# nose arts



## rollie (Apr 9, 2008)

my 2 newest Lancaster nose arts...the McColl-Frontenac indian head one was my test piece...then the 419 Moose squadron is the first in a series I want to do. Its about 28 inches X 29...riveted aluminum then I framed them with rough lumber to resemble shipping crates....the pilots name is a pilot from that squadron that didnt make it back.


----------



## ccheese (Apr 9, 2008)

Nice, Rollie..... what do you do with them when they're finished ?

Charles


----------



## Thorlifter (Apr 9, 2008)

Ditto that. Nice work.


----------



## DBII (Apr 9, 2008)

Great work. I love the moose.

DBII


----------



## DerAdlerIstGelandet (Apr 9, 2008)

Very nice!


----------



## ToughOmbre (Apr 9, 2008)

Cool!

TO


----------



## Gnomey (Apr 9, 2008)

Very nice.

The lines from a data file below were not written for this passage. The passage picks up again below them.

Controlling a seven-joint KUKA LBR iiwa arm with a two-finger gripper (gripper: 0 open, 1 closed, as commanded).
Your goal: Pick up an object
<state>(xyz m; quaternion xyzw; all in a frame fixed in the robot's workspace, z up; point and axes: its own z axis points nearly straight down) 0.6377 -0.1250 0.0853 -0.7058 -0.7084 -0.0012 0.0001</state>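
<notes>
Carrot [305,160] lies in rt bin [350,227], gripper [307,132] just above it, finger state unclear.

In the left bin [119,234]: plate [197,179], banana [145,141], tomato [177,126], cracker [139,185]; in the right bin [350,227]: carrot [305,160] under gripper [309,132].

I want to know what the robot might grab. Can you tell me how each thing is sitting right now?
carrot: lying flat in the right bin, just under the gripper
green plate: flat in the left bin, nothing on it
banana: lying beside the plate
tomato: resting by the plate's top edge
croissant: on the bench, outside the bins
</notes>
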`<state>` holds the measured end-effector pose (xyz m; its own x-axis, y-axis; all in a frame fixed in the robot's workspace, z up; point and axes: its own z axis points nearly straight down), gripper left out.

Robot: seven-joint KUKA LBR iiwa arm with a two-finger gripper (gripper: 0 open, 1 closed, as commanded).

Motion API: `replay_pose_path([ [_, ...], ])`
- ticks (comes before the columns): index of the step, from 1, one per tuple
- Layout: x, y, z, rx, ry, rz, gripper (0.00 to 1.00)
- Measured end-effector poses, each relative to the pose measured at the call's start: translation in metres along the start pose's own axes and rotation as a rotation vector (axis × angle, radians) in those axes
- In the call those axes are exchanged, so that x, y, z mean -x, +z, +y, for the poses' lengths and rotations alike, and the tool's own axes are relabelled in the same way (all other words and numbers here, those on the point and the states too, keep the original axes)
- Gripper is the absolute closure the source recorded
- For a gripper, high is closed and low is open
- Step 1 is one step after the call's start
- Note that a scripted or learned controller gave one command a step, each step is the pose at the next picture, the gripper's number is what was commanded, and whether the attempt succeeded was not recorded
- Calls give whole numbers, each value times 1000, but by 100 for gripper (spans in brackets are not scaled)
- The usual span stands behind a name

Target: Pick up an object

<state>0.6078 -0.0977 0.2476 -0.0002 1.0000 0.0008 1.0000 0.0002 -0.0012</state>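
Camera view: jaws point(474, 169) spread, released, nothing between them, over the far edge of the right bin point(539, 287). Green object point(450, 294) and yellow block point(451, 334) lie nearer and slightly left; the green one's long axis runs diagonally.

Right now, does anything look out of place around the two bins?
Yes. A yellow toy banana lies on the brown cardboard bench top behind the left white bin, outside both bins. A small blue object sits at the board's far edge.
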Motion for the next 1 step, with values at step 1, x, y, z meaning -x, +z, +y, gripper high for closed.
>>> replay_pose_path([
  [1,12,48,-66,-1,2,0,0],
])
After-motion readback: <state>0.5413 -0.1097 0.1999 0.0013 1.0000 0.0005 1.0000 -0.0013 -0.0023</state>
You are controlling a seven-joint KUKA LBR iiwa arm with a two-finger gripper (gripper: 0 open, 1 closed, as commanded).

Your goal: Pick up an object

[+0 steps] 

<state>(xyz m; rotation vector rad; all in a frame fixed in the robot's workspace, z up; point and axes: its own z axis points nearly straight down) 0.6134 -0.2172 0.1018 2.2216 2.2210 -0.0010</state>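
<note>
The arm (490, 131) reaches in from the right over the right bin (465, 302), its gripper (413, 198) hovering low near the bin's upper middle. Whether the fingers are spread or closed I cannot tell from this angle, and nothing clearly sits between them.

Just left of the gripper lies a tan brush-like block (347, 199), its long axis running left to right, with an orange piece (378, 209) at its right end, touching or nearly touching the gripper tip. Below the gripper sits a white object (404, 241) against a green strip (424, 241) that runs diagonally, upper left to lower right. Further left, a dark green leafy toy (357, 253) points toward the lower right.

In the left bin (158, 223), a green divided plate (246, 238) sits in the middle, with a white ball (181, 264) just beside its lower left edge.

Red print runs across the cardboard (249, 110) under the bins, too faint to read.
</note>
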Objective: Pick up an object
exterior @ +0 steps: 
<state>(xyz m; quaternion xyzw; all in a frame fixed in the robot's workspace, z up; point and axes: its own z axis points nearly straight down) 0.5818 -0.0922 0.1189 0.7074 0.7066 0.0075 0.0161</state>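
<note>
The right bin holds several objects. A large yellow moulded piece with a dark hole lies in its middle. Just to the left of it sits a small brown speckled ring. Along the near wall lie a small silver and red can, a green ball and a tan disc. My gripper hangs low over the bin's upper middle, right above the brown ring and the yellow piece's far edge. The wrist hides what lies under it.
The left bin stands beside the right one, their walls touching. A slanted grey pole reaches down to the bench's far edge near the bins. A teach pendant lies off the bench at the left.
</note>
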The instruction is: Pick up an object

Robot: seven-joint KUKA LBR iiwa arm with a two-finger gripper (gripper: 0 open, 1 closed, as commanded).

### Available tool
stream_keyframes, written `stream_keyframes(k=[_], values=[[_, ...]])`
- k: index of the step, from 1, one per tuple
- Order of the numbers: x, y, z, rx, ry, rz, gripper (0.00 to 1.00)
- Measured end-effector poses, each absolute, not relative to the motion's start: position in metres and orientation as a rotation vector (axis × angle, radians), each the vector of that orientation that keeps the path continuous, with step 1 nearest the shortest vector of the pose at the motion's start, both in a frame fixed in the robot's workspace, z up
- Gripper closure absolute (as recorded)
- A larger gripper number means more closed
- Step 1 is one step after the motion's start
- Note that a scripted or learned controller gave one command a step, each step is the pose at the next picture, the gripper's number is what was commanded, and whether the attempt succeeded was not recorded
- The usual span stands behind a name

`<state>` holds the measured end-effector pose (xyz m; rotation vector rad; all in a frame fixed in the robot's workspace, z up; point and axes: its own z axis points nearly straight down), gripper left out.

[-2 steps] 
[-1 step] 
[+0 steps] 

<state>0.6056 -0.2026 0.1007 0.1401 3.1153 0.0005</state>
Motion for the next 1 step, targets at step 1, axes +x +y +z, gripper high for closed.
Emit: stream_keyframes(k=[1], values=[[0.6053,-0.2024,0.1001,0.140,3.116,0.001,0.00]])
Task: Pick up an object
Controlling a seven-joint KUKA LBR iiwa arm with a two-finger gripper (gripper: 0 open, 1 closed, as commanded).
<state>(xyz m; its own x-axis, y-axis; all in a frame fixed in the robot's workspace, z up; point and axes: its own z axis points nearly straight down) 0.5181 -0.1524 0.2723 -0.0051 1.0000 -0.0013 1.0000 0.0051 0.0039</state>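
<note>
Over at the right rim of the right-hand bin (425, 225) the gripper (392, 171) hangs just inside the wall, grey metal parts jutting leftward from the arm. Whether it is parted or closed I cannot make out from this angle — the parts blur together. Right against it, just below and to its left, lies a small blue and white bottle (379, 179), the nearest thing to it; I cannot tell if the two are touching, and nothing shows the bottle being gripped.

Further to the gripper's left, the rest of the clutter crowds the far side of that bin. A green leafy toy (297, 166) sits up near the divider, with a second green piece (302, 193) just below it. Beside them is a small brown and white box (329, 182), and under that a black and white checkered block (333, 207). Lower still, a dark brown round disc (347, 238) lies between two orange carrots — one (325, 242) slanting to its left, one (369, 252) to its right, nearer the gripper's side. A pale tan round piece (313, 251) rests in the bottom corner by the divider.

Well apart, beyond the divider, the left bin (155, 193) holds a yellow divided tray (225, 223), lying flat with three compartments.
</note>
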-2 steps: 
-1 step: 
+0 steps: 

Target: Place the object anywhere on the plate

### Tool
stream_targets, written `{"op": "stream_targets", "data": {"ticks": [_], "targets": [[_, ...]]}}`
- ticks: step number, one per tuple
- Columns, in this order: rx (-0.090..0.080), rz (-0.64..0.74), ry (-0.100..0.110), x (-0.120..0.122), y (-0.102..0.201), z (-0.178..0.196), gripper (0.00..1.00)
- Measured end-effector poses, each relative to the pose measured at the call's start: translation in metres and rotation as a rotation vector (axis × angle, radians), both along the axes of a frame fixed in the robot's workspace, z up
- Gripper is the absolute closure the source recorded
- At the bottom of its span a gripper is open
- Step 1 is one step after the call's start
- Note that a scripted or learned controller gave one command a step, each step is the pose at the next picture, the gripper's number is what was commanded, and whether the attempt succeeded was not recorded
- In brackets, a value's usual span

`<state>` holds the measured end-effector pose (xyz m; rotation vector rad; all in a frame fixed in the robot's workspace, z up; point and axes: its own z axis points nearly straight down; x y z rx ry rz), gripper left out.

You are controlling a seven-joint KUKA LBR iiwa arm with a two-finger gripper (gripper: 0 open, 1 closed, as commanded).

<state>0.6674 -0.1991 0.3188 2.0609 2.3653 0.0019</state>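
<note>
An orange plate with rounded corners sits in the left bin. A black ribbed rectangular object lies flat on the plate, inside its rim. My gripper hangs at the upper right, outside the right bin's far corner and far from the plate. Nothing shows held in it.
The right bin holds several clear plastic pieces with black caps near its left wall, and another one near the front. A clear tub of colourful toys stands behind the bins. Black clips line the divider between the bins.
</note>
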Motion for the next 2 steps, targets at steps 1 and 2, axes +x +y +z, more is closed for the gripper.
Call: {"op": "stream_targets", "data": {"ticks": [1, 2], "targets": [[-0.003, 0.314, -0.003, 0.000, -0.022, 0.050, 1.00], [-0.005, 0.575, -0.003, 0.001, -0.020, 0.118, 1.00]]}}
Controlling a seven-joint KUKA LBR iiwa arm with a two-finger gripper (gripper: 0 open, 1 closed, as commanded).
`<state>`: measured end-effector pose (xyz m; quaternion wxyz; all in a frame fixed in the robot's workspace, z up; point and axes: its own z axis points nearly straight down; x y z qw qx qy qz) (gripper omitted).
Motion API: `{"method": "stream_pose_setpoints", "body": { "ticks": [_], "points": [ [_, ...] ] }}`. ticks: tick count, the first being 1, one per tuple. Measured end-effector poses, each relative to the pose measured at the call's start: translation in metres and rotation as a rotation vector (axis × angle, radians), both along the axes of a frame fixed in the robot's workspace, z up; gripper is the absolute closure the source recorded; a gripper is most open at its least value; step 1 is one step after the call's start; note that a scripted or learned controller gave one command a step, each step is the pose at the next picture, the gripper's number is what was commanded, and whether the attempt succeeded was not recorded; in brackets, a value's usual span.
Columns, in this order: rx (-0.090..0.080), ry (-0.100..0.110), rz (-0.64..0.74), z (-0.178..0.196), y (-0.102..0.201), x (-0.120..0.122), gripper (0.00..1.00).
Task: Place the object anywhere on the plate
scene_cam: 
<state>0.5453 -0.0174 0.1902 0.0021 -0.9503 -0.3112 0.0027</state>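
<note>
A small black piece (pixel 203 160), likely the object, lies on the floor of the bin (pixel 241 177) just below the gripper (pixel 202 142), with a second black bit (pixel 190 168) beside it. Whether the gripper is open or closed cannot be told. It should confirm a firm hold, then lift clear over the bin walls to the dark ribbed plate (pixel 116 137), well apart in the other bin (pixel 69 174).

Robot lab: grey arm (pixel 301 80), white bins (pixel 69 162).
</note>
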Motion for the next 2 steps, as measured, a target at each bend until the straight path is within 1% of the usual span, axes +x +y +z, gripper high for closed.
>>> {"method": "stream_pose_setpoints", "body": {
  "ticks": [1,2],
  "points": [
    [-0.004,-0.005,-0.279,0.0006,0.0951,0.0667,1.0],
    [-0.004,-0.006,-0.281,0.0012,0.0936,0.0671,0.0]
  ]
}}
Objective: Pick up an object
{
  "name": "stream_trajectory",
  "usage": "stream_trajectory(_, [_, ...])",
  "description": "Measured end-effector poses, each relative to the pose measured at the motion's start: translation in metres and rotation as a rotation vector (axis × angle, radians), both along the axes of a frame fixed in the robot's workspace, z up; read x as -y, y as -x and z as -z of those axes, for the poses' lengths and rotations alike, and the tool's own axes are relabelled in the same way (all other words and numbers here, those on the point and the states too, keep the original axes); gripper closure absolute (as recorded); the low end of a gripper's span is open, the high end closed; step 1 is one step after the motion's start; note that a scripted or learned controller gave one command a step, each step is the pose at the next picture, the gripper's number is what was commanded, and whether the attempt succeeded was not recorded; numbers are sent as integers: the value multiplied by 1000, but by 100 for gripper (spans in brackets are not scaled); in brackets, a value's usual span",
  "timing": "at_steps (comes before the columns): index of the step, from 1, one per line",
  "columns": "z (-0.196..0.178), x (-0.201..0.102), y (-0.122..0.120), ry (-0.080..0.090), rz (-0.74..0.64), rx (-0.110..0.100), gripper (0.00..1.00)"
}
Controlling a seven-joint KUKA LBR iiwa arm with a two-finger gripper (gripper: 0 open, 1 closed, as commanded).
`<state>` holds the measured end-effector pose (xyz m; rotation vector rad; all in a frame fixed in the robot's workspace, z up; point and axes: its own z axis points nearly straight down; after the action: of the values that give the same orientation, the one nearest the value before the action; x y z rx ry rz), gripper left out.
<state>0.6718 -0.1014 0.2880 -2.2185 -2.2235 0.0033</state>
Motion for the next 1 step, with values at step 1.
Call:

Good work.


----------



## rollie (Apr 9, 2008)

ccheese said:


> Nice, Rollie..... what do you do with them when they're finished ?
> 
> Charles



One is on loan to the Toronto Aerospace Museum , thats the Ruhr Express one, these 2 are on my website for sale, and theres another big one 4 ft. X 6 ft. in my garage waiting to be framed.


----------



## Catch22 (Apr 9, 2008)

Very nice!


----------



## Becca (Apr 9, 2008)

RIGHT ON!!!!! Rollie..if I get you a pict..can you do one for me?? ACTUALLY one OF me..?? For Les??


----------



## Wayne Little (Apr 9, 2008)

LOOK OUT! this could be dangerous.... hope we will get to see the finished product, if it is a goer....and not too risque....

Rollie your work is excellent, mate!!


----------



## Wildcat (Apr 10, 2008)

Very cool Rollie!


----------



## Heinz (Apr 10, 2008)

Great work mate!


----------



## Wurger (Apr 10, 2008)

I'm with you guys.Well done !!!.


----------



## FabioRAF (Apr 10, 2008)

Very cool!!


----------



## Bf109_g (Apr 11, 2008)

Awesome work there Rollie


----------



## DOUGRD (Apr 11, 2008)

Absolutely gorgeous!


----------



## Lucky13 (Apr 15, 2008)

Sweeeeet stuff!


----------



## Njaco (Apr 17, 2008)

Very, very nice, rollie!! Excellent work!


----------



## Dale01 (Apr 17, 2008)

Excellent work Rollie. It's nice to see the old school trade still being applied nowadays since everything has pretty much gone to vinyl lettering. I remember when I started trucking about 28 years ago I had every truck I bought done hand lettered and pinstriped and it was always cool to watch the guy at work with the steady hand and a flair for the artwork.

Dale


----------